Holding a cafeteria tray, Patrick Grecco, 9, lined up with other children to grab lunch — a ham and cheese sandwich, bag of apple slices, milk and juice boxes and a peach.
It was like any other lunch he and about 100 of his peers receive at the Glen Cove Youth Bureau’s “Glen Cove After 3” summer program, but on Thursday, he was being filmed.
As part of an upcoming summer feature on childhood hunger, cameras from the ABC talk and cooking show “The Chew” filmed scenes at the Glen Cove program, which is held at Robert M. Finley Middle School and receives free lunches from the food bank Island Harvest.
The program was selected to be on the show because of its affiliation with the national nonprofit Feeding America, which frequently works with “The Chew.”
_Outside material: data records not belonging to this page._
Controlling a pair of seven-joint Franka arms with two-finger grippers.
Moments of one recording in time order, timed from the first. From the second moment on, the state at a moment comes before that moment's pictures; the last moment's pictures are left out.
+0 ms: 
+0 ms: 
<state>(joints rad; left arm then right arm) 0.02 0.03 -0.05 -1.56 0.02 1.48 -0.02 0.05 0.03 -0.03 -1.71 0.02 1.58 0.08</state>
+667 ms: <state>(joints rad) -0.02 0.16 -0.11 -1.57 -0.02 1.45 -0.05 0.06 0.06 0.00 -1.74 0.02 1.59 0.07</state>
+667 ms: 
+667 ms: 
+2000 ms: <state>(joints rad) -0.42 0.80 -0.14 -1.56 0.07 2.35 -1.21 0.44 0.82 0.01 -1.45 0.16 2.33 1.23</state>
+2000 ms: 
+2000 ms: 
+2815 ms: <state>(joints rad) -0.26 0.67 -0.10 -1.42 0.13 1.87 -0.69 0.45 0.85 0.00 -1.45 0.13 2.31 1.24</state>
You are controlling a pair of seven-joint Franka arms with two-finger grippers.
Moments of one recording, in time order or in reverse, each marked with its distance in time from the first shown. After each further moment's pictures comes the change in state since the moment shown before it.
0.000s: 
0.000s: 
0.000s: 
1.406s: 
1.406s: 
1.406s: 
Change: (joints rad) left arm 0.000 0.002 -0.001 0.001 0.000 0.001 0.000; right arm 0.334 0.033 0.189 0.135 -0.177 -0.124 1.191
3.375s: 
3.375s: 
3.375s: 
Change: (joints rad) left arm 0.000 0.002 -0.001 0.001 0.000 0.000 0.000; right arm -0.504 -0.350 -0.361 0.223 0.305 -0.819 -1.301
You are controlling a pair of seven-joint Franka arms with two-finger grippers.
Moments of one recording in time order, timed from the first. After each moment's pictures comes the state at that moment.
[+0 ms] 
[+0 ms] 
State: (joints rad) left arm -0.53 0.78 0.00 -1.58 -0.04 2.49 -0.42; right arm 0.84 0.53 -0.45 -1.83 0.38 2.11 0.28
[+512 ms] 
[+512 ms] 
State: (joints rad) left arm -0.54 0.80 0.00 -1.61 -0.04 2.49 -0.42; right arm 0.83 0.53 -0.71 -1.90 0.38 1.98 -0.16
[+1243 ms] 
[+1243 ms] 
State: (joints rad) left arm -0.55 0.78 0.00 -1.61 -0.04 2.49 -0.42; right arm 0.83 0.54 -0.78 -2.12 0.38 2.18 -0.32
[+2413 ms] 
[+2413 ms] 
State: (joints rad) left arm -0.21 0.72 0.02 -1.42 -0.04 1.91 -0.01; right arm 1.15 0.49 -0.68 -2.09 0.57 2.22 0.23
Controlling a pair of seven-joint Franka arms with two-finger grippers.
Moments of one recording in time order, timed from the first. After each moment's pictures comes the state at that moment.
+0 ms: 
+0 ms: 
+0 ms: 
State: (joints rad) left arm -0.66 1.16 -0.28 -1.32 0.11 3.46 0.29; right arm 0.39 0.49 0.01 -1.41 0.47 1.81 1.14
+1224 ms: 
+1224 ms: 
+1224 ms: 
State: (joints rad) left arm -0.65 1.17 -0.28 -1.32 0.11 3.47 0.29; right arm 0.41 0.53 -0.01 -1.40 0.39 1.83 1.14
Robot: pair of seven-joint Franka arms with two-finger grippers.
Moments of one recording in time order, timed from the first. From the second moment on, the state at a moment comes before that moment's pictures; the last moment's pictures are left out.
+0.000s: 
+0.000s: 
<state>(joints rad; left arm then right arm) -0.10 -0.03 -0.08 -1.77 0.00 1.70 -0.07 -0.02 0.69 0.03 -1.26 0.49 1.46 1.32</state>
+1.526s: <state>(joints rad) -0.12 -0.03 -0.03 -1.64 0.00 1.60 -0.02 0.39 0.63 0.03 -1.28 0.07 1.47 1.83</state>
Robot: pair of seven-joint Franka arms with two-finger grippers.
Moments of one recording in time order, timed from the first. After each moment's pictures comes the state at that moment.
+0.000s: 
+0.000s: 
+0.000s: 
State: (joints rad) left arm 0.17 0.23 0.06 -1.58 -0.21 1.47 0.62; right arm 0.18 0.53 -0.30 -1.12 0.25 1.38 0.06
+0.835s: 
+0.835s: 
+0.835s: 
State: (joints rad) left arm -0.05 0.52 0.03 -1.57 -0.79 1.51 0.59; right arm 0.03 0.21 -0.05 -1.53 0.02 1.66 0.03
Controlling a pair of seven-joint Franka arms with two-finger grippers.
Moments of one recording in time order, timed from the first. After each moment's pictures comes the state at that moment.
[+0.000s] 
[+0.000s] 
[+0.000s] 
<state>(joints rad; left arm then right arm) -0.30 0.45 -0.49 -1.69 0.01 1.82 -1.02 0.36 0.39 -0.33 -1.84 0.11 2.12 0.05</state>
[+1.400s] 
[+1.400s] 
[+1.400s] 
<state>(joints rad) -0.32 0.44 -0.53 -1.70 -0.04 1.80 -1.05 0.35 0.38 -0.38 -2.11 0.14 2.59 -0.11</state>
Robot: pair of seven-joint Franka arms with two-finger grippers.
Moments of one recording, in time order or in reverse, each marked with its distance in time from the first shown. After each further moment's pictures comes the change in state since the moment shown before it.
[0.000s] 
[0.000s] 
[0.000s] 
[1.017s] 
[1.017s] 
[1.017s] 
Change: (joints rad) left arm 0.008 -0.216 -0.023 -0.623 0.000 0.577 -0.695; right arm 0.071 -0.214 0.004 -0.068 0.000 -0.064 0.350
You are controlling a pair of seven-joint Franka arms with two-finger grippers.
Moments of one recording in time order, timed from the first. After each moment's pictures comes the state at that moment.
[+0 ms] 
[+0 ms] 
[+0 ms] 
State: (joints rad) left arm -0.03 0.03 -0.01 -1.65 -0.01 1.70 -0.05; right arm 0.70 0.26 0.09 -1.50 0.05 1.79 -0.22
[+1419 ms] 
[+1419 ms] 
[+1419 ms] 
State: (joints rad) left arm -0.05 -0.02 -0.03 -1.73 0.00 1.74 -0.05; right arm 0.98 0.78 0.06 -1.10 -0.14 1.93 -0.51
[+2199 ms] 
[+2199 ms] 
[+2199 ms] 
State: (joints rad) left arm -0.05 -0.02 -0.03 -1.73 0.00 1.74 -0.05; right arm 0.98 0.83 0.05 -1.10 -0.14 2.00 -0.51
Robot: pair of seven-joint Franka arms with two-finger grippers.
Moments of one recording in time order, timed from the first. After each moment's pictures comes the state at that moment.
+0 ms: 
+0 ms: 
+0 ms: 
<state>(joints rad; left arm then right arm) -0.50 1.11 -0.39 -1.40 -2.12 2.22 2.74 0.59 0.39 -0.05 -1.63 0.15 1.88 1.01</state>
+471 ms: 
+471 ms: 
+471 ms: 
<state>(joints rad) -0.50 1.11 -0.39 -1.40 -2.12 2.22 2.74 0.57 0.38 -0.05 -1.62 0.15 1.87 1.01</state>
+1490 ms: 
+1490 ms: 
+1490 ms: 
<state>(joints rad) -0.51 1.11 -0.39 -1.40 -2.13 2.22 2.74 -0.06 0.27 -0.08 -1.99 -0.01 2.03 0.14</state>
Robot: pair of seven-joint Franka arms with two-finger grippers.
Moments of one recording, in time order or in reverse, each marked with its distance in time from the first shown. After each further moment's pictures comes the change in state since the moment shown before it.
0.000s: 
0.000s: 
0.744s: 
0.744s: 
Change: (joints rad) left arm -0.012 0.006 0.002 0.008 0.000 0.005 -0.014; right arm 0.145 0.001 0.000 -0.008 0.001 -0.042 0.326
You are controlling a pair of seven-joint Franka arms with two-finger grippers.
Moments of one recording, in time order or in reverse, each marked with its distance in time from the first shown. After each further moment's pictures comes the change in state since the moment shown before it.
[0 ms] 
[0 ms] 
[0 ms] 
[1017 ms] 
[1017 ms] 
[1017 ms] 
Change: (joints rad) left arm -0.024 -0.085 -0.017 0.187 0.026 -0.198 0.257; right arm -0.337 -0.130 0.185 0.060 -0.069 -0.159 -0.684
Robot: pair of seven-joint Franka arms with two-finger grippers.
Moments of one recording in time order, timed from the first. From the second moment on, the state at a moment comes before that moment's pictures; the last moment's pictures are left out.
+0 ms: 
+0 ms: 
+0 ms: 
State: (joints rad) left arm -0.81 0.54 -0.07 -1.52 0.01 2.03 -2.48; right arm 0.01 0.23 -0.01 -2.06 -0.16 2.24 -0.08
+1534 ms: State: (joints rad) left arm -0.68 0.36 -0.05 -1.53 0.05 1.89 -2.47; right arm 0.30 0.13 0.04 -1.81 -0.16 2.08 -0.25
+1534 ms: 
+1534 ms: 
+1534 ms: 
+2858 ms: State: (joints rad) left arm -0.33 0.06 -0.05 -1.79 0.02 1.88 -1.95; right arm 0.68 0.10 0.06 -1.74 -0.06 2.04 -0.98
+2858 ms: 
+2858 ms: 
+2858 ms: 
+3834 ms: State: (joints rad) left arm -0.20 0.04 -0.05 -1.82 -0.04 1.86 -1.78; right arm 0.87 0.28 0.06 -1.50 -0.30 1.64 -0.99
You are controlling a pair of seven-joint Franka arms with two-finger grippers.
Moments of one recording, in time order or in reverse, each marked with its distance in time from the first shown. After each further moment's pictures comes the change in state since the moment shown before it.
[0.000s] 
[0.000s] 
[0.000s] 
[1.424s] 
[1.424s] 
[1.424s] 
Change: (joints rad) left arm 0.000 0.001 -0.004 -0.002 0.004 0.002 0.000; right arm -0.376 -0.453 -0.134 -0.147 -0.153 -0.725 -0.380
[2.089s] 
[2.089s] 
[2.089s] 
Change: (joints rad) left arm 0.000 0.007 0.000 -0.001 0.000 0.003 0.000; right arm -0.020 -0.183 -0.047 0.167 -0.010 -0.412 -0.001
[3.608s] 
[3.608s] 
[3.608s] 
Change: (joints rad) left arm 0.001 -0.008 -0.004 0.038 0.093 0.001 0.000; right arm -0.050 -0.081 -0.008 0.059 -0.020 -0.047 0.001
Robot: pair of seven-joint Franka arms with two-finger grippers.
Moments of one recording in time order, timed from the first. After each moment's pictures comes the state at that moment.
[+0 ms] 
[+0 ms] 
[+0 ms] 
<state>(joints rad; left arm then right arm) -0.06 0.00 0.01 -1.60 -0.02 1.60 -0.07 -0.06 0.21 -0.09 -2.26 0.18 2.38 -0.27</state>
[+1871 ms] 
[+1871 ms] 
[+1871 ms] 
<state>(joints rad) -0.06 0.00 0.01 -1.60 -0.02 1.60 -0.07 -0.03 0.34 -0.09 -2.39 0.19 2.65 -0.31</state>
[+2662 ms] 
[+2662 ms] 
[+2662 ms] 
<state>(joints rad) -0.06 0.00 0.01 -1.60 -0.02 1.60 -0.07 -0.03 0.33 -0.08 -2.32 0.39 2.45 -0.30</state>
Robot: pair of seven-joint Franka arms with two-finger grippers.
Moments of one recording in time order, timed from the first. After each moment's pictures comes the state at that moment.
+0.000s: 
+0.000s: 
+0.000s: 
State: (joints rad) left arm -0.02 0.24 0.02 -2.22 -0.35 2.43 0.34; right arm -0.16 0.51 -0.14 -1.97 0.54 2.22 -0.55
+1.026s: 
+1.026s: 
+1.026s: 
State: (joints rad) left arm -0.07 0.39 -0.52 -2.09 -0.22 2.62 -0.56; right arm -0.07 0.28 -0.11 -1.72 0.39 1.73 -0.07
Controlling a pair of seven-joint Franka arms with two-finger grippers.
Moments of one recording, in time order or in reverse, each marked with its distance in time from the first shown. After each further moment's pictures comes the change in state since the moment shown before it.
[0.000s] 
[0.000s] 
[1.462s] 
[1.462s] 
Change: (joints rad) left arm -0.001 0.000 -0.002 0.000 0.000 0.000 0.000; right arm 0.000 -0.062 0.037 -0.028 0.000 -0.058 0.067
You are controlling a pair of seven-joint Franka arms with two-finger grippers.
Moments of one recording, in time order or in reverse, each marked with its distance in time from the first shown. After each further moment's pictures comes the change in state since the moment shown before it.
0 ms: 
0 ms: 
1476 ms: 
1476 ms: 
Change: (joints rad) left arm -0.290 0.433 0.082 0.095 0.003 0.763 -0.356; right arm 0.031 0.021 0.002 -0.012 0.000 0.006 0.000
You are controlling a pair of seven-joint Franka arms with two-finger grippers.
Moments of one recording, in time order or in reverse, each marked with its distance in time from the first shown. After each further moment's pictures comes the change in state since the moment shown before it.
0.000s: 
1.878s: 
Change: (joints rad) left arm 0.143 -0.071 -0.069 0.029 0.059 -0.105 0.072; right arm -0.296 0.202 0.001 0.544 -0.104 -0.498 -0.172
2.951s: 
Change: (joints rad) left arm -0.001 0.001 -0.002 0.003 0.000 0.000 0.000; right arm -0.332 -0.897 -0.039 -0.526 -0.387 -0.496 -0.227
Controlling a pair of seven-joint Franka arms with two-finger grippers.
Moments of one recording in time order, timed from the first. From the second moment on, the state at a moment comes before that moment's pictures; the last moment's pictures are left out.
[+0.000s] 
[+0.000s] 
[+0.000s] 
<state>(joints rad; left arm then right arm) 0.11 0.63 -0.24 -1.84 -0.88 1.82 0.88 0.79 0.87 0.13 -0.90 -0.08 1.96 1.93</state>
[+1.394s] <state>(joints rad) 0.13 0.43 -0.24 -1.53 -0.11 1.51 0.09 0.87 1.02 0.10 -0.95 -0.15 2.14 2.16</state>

Ross Fraser, a spokesman for Feeding America, said the organization has 200 affiliates around the country, and chose Island Harvest to be highlighted. The segment will air sometime this summer but a specific date was not available.
“It’s vital for children to be properly nourished even throughout the summer,” Fraser said. “If Island Harvest didn’t implement programs to feed Long Island so many children would go without meals. And malnourishment affects children's cognitive, physical and emotional development, so we’re overjoyed that our efforts will be highlighted on the show.”
“Glen Cove After 3” runs every summer from July 1 to Aug. 9. Certified teachers lecture second to ninth graders in math, science and writing while also introducing them to careers and how to maintain healthy lifestyles. Since the program no longer receives government funding covering the cost of attendees, partnering with Island Harvest helps offset the cost to parents.
On Thursday, the show’s film crew captured children as they collected and ate their lunches, and also conducted interviews as part of a feature on organizations fighting childhood hunger.
“It makes me feel upset to find out that some kids go hungry," said Grecco, a fifth-grader at Connolly Elementary School in Glen Cove. "I was so hungry today before I ate a sandwich.”
Randi Shubin Dresner, president and chief executive of Island Harvest, explained how the food bank helps fight childhood hunger on Long Island through its summer lunch program by providing well-balanced meals to children in programs like this one.
“When school is out for the summer, food pantries get a surge of people trying to feed their families,” she said. “Families struggle paying the bills and feeding their family, so this lunch program really helps the at least 90,000 children in need on the Island.”